→ **TASK STATEMENT**
Go through the data below and repeat it exactly, skipping each picture.

→ **THE RECORDS**

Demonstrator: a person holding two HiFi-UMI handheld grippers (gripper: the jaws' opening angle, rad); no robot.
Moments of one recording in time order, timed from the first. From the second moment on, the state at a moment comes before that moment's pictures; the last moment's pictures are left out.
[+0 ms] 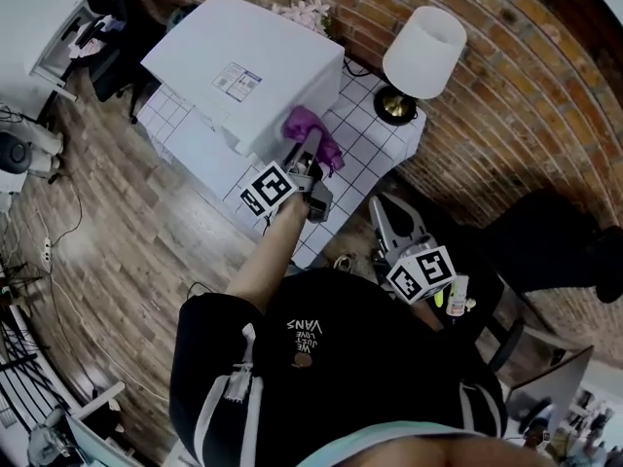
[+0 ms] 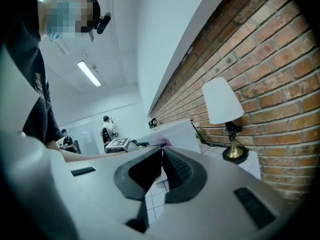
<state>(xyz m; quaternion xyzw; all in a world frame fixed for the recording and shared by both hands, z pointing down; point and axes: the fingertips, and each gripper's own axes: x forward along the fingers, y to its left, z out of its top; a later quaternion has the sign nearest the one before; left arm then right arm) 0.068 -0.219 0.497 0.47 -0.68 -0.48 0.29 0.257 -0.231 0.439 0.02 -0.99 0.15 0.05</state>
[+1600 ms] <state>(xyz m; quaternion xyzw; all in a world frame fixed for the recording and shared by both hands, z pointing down) 0.031 -0.352 0.562 0.47 -0.68 -0.45 0.34 0.332 -0.305 0.456 0.18 -0.97 0.16 0.07</state>
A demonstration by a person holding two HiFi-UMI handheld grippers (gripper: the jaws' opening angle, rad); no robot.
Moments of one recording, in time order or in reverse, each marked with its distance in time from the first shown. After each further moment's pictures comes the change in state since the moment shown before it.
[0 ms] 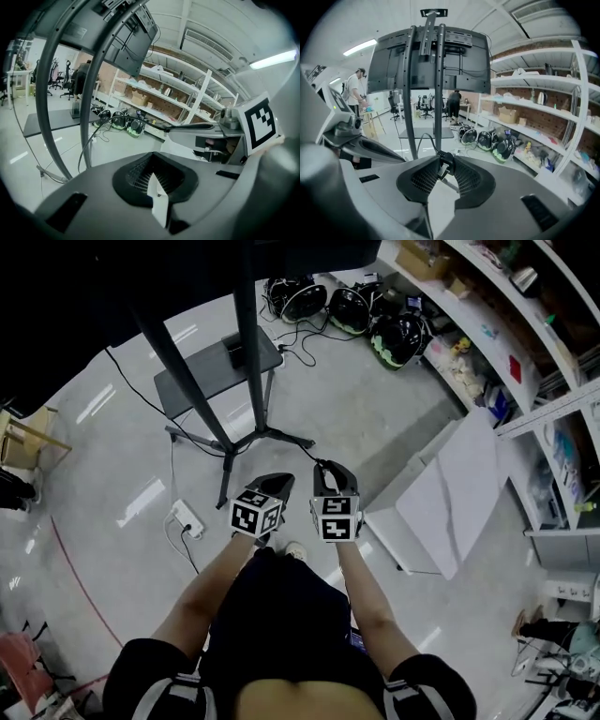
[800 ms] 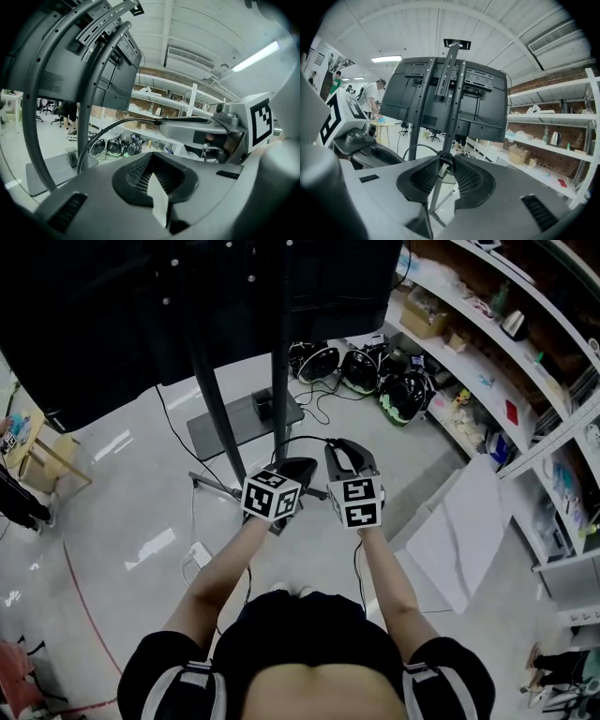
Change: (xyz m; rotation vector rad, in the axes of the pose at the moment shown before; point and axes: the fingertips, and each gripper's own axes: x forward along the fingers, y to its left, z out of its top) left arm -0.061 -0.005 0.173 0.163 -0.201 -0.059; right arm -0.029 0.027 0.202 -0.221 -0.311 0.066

→ **EXERCISE RESULT**
Demonstrator: a person holding two HiFi-UMI handheld grippers (gripper: the jaws' opening angle, rad); no robot.
Moments of one recording in time order, timed from the first. From the second moment on, the state at a moment comes before that moment's pictures; the last moment's pictures are left out.
[+0 ms] 
[+0 ms] 
<state>(xyz m; quaternion xyzw; all in a world frame fixed for the recording and shared by both hands, z pointing down; point and axes: the fingertips, and each gripper's own axes: x forward along the fingers, y to its left, z out of its top; a later quaternion has the sign nearest the one before; left arm then right arm) 0.068 -0.219 0.497 0.47 -0.68 -0.48 0.29 0.257 -0.231 0.439 0.02 -0.99 0.15 0.05</state>
[+1600 ms] <state>(xyz m; quaternion xyzw; all in a world frame fixed for the recording and shared by both hands, z pointing down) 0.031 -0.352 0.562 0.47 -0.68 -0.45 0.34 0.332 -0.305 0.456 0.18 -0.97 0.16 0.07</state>
A demonstration by a person holding two HiFi-UMI handheld grippers (gripper: the jaws' opening angle, rad); no robot.
Moments of one recording, in time order or in reverse, each marked with its distance in time from the first shown. After each further moment's pictures comes the change in state since the moment shown before it.
[0 ms] 
[800 ms] 
Change: (xyz m; rotation vector rad, in the axes of the pose at the moment shown before; point and axes: the fingertips, and each gripper's own axes: x forward along the fingers, y to its left, z out of its top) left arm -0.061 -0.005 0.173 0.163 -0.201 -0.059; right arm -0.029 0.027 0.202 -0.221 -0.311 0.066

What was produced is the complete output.